Police test drugs at festivals all summer, so why won’t they pass on their knowledge to the people in the field?
The Home Office has historically been set against any of this potentially life-saving stuff, telling one reporter who pitched the idea: “Drugs are illegal because they are dangerous.” However, it's recently had a bit of a change of heart and come to the conclusion that “banging people up and increasing sentences does not stop drug use”, in the words of former minister Norman Baker.
One thing is clear: An outright ban won’t work. Every time something is outlawed, or even becomes controversial, its popularity rockets, and demand soars before chemists set to work tweaking a molecule here or there to create a new and untested substance. Meow meow’s seductive purrs are a recent cautionary tale. “Every time mephedrone hit the news, even when the news was anti-drug hysteria, it boosted Google searches for ‘buy mephedrone’,” Nutt recalls.
“Mephedrone was almost unique among new drugs because users really loved it. So perhaps it woke some young people up to the idea that a legal substance could be just as powerful and fun as illicit drugs, whereas before they might have expect all legal drugs to be weak imitations of the ‘real thing’, as indeed they often are.”
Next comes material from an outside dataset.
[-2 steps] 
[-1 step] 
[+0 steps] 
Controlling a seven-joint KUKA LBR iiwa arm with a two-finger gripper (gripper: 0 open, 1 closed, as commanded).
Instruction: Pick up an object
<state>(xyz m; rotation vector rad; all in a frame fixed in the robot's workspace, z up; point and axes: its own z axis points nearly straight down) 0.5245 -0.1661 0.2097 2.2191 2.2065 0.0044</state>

Last year the New Zealand government attempted to regulate the industry, passing a law that offered drug manufacturers the chance to get official approval for their products. If chemists could prove to the new Psychoactive Substances Regulatory Authority, via a long series of clinical trials lasting up to 18 months that could cost up to £500,000, that their products were low-risk, they’d be licensed to market them. However, that testing regime hasn’t been implemented yet, and all legal highs have since been banned.
Back in the UK, Smith says Wedinos works closely with more “conscientious” head shop owners who want to be clear on what they’re selling, and a representative from Herbal Highs (“the people’s favourite legal highs company since ‘94”) told Vice recently “we take safety very, very seriously”, and claimed he was looking at putting together an independent body of legal-high-sellers.
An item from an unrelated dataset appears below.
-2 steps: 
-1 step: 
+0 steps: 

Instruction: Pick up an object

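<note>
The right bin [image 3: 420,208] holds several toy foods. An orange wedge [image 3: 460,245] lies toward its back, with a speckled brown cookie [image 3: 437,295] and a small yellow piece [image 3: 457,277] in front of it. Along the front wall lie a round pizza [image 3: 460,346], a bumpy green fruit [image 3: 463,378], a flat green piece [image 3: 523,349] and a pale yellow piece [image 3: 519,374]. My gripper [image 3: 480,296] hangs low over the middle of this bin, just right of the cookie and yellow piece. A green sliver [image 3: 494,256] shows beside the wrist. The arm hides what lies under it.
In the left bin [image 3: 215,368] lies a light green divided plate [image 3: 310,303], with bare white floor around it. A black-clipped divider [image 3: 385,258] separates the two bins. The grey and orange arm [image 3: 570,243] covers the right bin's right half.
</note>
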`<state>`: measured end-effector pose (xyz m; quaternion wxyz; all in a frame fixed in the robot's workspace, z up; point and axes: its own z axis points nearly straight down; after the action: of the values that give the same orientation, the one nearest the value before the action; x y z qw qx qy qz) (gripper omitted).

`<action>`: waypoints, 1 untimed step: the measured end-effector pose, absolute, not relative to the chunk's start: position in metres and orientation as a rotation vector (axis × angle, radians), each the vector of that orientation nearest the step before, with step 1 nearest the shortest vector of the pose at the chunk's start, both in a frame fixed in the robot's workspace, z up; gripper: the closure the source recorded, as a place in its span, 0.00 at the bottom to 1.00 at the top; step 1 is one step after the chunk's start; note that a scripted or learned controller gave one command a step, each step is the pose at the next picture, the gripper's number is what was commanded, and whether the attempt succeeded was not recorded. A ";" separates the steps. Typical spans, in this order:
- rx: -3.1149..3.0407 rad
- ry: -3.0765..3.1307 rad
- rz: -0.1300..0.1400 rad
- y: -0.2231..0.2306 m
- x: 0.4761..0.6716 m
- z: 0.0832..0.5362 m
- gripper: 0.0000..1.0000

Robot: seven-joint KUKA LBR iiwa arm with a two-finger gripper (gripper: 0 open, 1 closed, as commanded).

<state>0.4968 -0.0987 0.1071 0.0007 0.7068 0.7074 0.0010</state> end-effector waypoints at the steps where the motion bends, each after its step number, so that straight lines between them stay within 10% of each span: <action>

Nutt agrees that UK legal high shops often have good intentions. “Many of the biggest vendors attempt to be as responsible as they can, for example withdrawing products that cause problems and diluting the most potent chemicals,” he says, “but if major supermarkets can lose track of what animal goes into their lasagne, there is no hope at all of all NPS [new psychoactive substance] vendors keeping in control of what they sell unless a proper regulatory framework is put in place.”
How this story pans out remains to be seen, but something will need to change. As Smith says, “This is not something that’s going to go away now that the box is open.”
Observation is not enough, but the alternative will take some doing. Harm reduction is still too controversial among decision-makers.
“The main obstacle to progress with instituting drug-testing is that it is helpful to people who are using drugs,” Nutt says. “Certain newspapers and politicians like to describe it as if it was collaborating with evildoers, and sending out mixed messages to the innocent. That’s a stupid argument, and one that was lost decades ago in the UK by those who didn’t want heroin users to be given access to clean injecting equipment. Drug-testing should be even less controversial, because the testers are not giving out needles, they are giving out one thing: information.”